- [Task]:
Write down every entry once more, exactly as it reads.

Data items
◆ ◆ ◆

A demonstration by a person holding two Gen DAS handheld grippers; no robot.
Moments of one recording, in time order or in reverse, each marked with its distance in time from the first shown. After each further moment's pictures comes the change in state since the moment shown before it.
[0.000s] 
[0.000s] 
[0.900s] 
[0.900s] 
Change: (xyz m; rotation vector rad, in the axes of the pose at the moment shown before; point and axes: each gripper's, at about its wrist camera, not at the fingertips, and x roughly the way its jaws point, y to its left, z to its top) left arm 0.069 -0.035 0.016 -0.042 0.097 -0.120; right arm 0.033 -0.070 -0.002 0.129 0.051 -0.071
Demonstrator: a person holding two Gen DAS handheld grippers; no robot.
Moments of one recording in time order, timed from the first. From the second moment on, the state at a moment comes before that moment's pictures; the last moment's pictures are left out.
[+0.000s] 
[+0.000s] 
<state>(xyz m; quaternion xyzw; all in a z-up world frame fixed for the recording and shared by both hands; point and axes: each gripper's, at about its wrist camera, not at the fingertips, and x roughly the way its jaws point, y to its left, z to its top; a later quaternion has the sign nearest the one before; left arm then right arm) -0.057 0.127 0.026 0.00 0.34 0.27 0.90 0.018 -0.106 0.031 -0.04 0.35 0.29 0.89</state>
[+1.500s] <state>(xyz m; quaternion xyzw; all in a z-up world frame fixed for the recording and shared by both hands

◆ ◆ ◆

- [Expected answer]:
A demonstration by a person holding two Gen DAS handheld grippers; no robot.
Moments of one recording, in time order or in reverse, each marked with its distance in time from the first shown. After each further moment's pictures comes the change in state since the moment shown before it.
[0.000s] 
[0.000s] 
[0.900s] 
[0.900s] 
Change: (xyz m; rotation vector rad, in the axes of the pose at the moment shown before; point and axes: each gripper's, at about its wrist camera, not at the fingertips, and x roughly the way its jaws point, y to its left, z to its top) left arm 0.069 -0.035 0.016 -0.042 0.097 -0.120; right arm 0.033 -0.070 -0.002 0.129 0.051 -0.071
Demonstrator: a person holding two Gen DAS handheld grippers; no robot.
Moments of one recording in time order, timed from the first. From the second moment on, the state at a moment comes before that moment's pictures; the last moment's pictures are left out.
[+0.000s] 
[+0.000s] 
<state>(xyz m; quaternion xyzw; all in a z-up world frame fixed for the recording and shared by both hands; point and axes: each gripper's, at about its wrist camera, not at the fingertips, and x roughly the way its jaws point, y to its left, z to its top; a later quaternion has the sign nearest the one before; left arm then right arm) -0.057 0.127 0.026 0.00 0.34 0.27 0.90 0.018 -0.106 0.031 -0.04 0.35 0.29 0.89</state>
[+1.500s] <state>(xyz m; quaternion xyzw; all in a z-up world frame fixed for the recording and shared by both hands

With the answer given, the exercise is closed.